## Assignment
Work out how many lines in the entries contain the string "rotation", and give nothing but that number.

+ + +

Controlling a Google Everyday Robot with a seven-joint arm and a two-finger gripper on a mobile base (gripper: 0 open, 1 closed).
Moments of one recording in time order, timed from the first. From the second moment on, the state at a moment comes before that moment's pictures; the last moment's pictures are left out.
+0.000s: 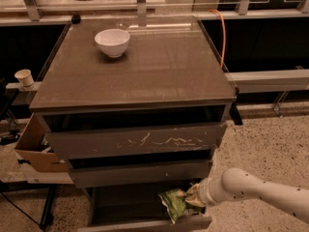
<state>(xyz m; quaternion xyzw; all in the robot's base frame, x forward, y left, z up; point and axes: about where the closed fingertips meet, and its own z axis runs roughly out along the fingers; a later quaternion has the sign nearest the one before) 0.475 -0.159 0.372 -0.58 0.76 0.16 0.24</state>
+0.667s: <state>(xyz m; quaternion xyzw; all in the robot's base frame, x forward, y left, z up) 0.471 -0.165 0.410 -0.58 0.76 0.17 0.23</state>
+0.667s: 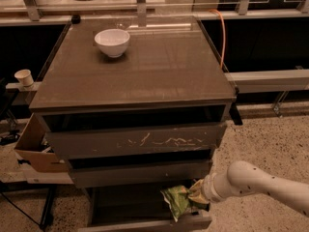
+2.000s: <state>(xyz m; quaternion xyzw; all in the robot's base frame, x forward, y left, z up) 0.437 -0.164 0.624 -0.63 0.73 0.12 0.25</state>
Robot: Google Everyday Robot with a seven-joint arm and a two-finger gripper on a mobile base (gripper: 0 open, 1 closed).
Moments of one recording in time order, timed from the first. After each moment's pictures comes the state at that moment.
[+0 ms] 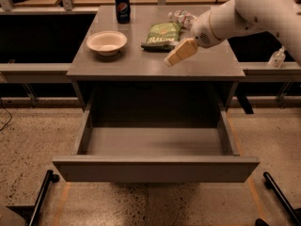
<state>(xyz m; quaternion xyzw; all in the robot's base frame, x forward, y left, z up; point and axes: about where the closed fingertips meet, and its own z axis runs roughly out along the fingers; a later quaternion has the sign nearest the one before) 0.714 -0.100 0.919 -0.48 0.76 0.10 0.43</state>
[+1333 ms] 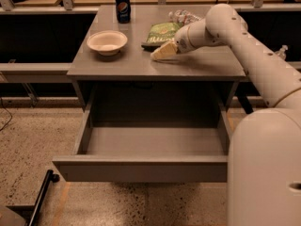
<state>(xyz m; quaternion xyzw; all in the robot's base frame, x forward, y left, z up) 0.840 -0.069 0.843 -0.40 0.78 0.15 0.46</state>
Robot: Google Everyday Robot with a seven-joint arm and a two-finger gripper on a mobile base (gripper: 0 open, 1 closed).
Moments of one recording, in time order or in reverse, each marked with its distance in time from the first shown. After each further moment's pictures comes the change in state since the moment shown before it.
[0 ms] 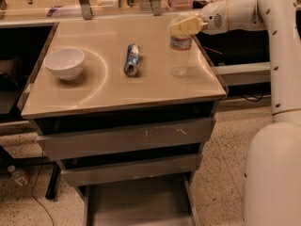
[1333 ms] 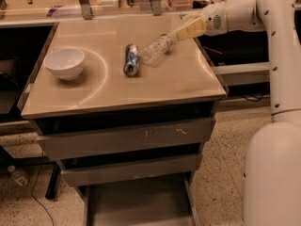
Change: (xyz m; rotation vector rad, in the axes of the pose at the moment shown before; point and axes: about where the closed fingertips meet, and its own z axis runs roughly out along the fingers) arm 0.000 0.000 0.000 0.000 0.000 0.000
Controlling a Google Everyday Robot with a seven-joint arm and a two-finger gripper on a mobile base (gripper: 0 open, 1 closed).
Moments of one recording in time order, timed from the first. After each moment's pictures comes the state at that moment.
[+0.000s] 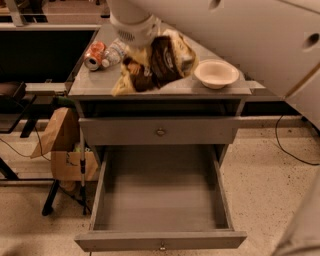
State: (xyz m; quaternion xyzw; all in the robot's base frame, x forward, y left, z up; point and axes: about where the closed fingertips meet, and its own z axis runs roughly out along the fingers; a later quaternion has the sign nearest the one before) arm 0.622 0.020 0.986 -0.50 0.82 -0.19 0.19
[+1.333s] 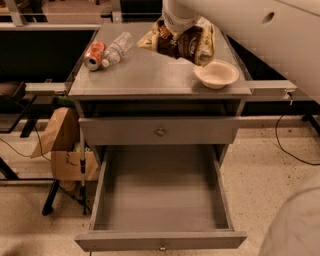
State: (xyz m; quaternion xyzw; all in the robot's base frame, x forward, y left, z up) arm 0.742 -0.070 1.010 -0.30 0.86 -0.15 0.39
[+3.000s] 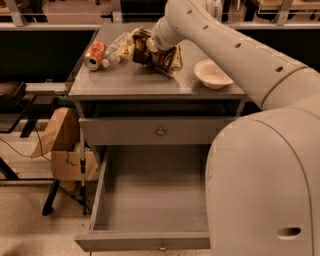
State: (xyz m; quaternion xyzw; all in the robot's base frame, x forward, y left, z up) arm 0.857 0.006 0.925 -0.39 0.79 0.00 0.47
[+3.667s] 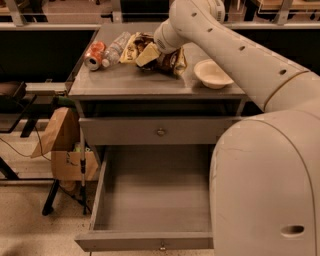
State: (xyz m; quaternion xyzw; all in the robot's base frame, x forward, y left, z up) arm 0.854 0.001 0.911 -0.40 0.79 0.01 0.46
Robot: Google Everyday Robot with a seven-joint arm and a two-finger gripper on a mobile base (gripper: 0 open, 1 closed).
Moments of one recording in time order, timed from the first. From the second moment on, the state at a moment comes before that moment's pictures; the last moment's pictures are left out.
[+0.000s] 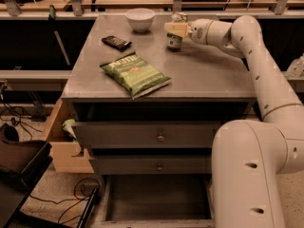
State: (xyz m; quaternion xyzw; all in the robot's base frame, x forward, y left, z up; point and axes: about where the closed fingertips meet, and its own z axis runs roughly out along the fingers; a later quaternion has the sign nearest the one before) arm 0.888 -0.106 0.894 -0.25 0.70 0.36 0.56
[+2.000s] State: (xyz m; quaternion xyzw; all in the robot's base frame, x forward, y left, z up) arm 0.929 -0.106 0.952 -0.28 0.70 0.21 0.62
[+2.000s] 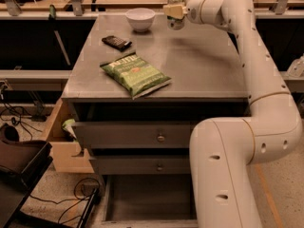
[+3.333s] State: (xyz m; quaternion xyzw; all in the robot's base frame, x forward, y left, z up) arm 0.964 0.004 0.980 -0.30 0.62 0.21 0.69
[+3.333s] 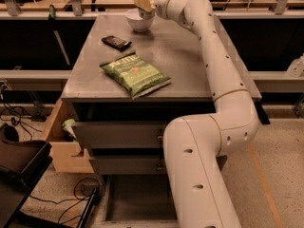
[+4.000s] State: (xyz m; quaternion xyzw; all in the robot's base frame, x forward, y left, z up) arm 0.970 0.008 0.982 -0.30 0.63 0.19 0.69
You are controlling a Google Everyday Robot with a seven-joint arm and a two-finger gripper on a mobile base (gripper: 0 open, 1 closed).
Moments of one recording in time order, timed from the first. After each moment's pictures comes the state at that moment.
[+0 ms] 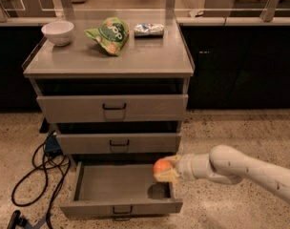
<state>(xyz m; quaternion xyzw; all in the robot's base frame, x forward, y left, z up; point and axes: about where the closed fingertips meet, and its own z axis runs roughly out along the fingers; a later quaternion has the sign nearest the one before) 0.555 -0.096 0.485 -0.40 0.80 0.28 0.34</state>
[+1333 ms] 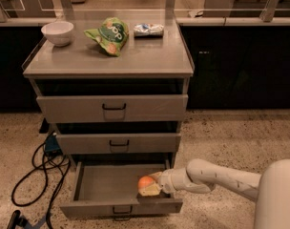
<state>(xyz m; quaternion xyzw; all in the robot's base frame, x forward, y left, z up) 0.546 -0.030 0.355 -0.39 0.80 0.34 0.28</state>
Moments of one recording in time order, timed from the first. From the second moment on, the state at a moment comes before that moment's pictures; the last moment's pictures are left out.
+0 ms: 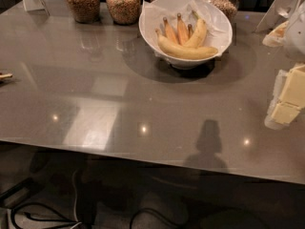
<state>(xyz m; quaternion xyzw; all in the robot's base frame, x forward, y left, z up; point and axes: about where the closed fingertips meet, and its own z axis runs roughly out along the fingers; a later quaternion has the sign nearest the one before) 0.438 -0.217 0.976 -0.60 0.78 -0.03 0.16</state>
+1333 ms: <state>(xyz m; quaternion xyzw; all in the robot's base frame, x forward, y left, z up) 0.529 -0.174 0.979 -0.58 0.76 0.01 0.30</state>
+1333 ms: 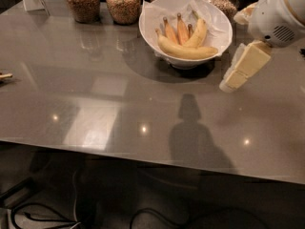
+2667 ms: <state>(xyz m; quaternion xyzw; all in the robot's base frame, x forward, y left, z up) 0.666 -0.131 0.939 -0.54 0.77 0.07 0.34</state>
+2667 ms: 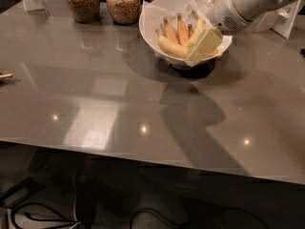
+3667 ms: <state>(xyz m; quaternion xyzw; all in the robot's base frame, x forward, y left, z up) 0.671 -0.107 0.911 -0.53 0.77 0.14 0.33</state>
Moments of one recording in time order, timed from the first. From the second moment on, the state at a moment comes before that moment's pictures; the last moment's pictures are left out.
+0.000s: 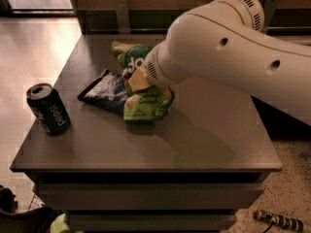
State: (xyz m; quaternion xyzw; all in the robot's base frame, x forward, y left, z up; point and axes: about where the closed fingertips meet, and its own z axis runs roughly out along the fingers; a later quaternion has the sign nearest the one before) arm 0.561 0.006 0.897 -0.27 0.89 0.08 0.36
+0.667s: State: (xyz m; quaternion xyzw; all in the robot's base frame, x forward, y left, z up) arm 0.525 0.048 0.863 -0.42 0.84 0.02 0.33
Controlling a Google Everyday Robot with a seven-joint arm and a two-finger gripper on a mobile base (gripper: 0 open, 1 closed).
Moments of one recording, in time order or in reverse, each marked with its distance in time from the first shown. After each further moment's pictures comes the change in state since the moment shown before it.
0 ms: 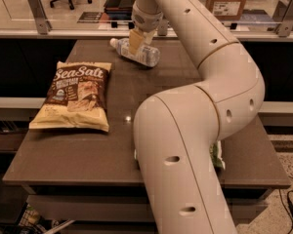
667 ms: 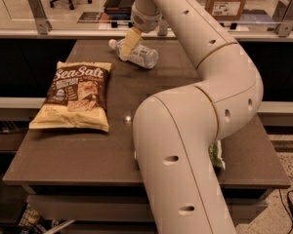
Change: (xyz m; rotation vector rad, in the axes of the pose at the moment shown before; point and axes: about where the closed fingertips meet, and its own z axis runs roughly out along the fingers) arm -0.003 -0.001 0.006 0.002 -0.007 -0.001
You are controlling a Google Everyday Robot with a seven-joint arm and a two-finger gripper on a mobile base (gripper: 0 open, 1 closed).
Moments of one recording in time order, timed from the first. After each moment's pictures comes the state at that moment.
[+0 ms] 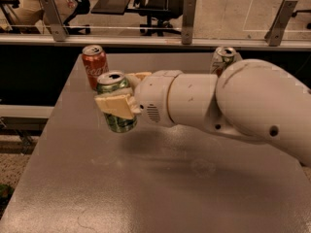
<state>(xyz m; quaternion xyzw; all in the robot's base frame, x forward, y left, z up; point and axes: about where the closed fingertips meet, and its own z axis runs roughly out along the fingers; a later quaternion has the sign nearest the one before) 0.461 0.077 0.949 -0.71 -0.39 -0.51 0.29</state>
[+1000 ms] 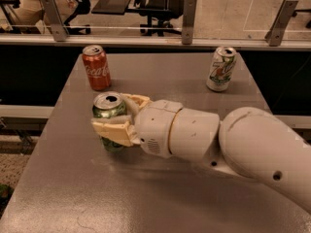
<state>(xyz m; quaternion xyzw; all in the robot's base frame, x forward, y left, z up) 0.429 0.085 0.921 -0.67 -0.39 -0.55 0.32</state>
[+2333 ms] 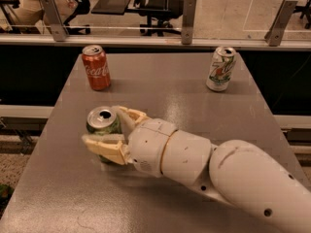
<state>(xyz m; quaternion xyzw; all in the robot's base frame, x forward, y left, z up) 0.414 0.095 0.901 -0.65 -0.38 -0.58 0.32</state>
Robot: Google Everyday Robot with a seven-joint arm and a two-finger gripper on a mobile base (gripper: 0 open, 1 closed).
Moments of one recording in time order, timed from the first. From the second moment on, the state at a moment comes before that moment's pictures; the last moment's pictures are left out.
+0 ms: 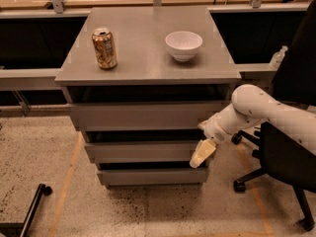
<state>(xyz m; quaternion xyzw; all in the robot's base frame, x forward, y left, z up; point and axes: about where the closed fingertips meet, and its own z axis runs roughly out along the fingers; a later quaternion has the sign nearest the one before) 0.580 -0.141 0.602 -0.55 0.78 0.21 0.19</state>
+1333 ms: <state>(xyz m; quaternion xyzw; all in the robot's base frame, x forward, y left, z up) 0.625 -0.125 0.489 -0.51 0.81 0.25 0.15</state>
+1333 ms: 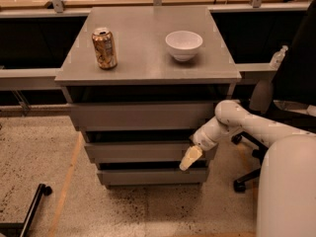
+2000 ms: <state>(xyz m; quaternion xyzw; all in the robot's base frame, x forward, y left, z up) 0.634 -0.127 0.467 -0.50 0.81 0.26 0.16</state>
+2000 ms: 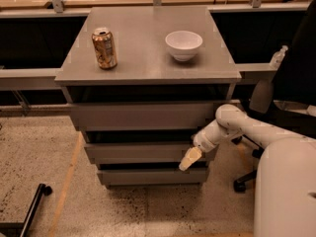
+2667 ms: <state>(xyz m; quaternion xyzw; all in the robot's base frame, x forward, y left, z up) 0.635 -0.127 0.455 -0.47 0.81 0.29 0.19</state>
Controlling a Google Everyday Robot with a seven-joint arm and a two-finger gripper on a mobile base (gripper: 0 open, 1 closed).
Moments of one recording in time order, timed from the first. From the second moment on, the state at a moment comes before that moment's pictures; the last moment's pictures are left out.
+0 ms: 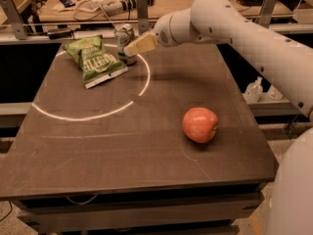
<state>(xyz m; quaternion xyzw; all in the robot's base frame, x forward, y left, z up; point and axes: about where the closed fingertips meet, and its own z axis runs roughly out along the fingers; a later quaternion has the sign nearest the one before) 0.770 0.022 0.907 -0.40 0.74 0.18 0.51</state>
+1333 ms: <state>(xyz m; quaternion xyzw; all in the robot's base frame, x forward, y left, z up) 0.801 0.052 0.892 -0.38 0.74 0.21 0.51</state>
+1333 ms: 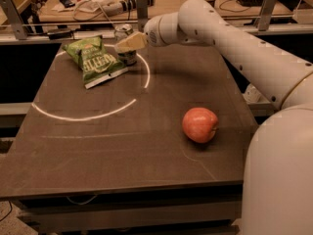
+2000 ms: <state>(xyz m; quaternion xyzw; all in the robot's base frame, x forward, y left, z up) 0.808 0.056 0.887 -0.38 0.74 0.23 0.51</state>
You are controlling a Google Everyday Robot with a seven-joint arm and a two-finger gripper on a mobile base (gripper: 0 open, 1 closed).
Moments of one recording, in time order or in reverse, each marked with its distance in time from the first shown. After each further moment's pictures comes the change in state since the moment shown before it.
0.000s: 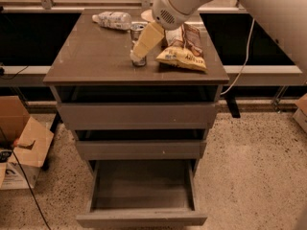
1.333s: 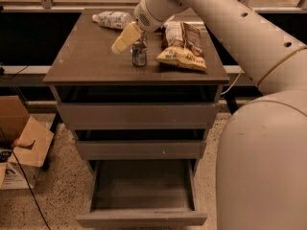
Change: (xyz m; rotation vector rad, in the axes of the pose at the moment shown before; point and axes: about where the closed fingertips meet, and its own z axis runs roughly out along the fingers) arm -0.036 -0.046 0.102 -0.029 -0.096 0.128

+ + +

## Solution
3